Below are records; transcribe each one exactly.
━━━━
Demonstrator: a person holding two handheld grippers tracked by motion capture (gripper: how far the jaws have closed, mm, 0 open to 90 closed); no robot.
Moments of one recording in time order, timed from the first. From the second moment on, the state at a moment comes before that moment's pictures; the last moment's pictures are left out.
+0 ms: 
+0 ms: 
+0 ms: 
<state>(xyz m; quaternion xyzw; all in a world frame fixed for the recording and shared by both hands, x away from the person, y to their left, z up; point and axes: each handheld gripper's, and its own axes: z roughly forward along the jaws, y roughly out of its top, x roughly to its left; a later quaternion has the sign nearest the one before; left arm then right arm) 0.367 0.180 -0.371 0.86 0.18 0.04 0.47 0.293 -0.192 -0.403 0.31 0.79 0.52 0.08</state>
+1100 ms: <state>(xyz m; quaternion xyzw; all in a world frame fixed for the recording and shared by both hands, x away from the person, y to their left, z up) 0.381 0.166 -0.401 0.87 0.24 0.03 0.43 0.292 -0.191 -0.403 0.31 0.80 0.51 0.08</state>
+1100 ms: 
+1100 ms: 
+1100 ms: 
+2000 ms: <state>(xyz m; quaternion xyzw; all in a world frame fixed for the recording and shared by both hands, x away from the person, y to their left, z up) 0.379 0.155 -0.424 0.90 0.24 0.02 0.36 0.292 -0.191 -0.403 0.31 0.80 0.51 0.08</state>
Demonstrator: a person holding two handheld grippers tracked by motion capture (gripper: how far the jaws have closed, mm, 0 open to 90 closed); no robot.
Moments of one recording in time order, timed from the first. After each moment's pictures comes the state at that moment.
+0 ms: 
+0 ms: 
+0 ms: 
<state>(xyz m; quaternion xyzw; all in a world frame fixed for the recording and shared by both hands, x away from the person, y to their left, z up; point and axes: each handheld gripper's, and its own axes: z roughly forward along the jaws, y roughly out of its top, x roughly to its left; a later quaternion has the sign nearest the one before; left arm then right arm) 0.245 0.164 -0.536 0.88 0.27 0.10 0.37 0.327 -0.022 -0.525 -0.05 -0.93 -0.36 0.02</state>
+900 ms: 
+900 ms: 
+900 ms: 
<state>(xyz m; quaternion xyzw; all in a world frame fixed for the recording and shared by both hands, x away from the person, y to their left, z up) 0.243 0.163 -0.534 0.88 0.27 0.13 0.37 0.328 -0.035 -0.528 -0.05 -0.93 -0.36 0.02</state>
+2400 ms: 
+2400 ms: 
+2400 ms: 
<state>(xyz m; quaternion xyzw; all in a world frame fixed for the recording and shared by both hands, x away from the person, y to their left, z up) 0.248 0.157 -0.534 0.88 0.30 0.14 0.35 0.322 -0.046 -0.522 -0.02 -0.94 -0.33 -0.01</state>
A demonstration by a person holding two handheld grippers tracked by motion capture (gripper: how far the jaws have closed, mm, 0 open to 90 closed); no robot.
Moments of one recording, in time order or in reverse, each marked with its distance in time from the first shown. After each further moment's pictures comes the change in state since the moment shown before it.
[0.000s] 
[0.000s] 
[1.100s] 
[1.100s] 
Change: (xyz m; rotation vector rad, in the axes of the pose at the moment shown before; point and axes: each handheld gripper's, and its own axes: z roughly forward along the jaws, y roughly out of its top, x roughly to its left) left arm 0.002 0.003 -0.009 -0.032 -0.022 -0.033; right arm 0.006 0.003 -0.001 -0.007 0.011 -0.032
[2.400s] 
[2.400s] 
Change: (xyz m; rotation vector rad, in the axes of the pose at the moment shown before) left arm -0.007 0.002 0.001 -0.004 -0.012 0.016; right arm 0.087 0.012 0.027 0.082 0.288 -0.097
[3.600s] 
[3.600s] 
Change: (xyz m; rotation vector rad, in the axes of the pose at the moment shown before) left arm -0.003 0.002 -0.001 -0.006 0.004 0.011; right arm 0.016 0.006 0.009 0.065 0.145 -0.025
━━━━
TASK ANSWER:
Demonstrator: a person holding two handheld grippers tracked by motion capture (gripper: how far the jaws have closed, mm, 0 open to 90 closed); no robot.
Moments of one recording in time order, timed from the first. From the second moment on, the state at a moment comes before that moment's pictures; the last moment's pictures are left out.
+0 ms: 
+0 ms: 
+0 ms: 
<state>(xyz m; quaternion xyzw; all in a world frame fixed for the recording and shared by both hands, x away from the person, y to their left, z up; point and axes: each handheld gripper's, and its own axes: z roughly forward along the jaws, y roughly out of its top, x roughly to its left; a later quaternion has the sign nearest the one before; left arm then right arm) 0.367 0.180 -0.371 0.86 0.18 0.04 0.47 0.293 -0.192 -0.403 0.31 0.79 0.52 0.08</state>
+1100 ms: <state>(xyz m; quaternion xyzw; all in a world frame fixed for the recording and shared by both hands, x away from the person, y to their left, z up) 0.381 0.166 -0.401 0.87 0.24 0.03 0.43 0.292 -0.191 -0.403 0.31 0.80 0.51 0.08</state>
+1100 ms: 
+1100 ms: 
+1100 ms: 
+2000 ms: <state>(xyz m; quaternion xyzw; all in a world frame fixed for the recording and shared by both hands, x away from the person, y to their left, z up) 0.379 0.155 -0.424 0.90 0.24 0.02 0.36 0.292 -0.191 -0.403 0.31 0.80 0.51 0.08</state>
Demonstrator: a person holding two handheld grippers tracked by motion capture (gripper: how far the jaws have closed, mm, 0 open to 90 closed); no robot.
Moments of one recording in time order, timed from the first. After each moment's pictures comes the state at that moment.
+0 ms: 
+0 ms: 
+0 ms: 
<state>(xyz m; quaternion xyzw; all in a world frame fixed for the recording and shared by both hands, x away from the person, y to their left, z up; point and axes: each handheld gripper's, and its own axes: z roughly forward along the jaws, y roughly out of its top, x roughly to its left; a later quaternion has the sign nearest the one before; left arm then right arm) 0.245 0.164 -0.536 0.88 0.27 0.10 0.37 0.327 -0.022 -0.525 -0.05 -0.93 -0.36 0.02</state>
+900 ms: 
+900 ms: 
+900 ms: 
<state>(xyz m; quaternion xyzw; all in a world frame fixed for the recording and shared by both hands, x away from the person, y to their left, z up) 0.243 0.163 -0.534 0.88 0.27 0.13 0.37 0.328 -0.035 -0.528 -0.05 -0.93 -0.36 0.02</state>
+2400 ms: 
+2400 ms: 
+2400 ms: 
<state>(xyz m; quaternion xyzw; all in a world frame fixed for the recording and shared by both hands, x away from the person, y to their left, z up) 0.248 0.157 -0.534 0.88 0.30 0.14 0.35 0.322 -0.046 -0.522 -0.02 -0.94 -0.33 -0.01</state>
A demonstration by a person holding two handheld grippers tracked by motion capture (gripper: how far the jaws have closed, mm, 0 open to 90 closed); no robot.
Moments of one recording, in time order or in reverse, each marked with its distance in time from the first shown. After each further moment's pictures comes the change in state since the moment shown before it.
[0.000s] 
[0.000s] 
[1.100s] 
[1.100s] 
Change: (xyz m; rotation vector rad, in the axes of the pose at the moment shown before; point and axes: each handheld gripper's, and its own axes: z roughly forward along the jaws, y roughly out of its top, x roughly to its left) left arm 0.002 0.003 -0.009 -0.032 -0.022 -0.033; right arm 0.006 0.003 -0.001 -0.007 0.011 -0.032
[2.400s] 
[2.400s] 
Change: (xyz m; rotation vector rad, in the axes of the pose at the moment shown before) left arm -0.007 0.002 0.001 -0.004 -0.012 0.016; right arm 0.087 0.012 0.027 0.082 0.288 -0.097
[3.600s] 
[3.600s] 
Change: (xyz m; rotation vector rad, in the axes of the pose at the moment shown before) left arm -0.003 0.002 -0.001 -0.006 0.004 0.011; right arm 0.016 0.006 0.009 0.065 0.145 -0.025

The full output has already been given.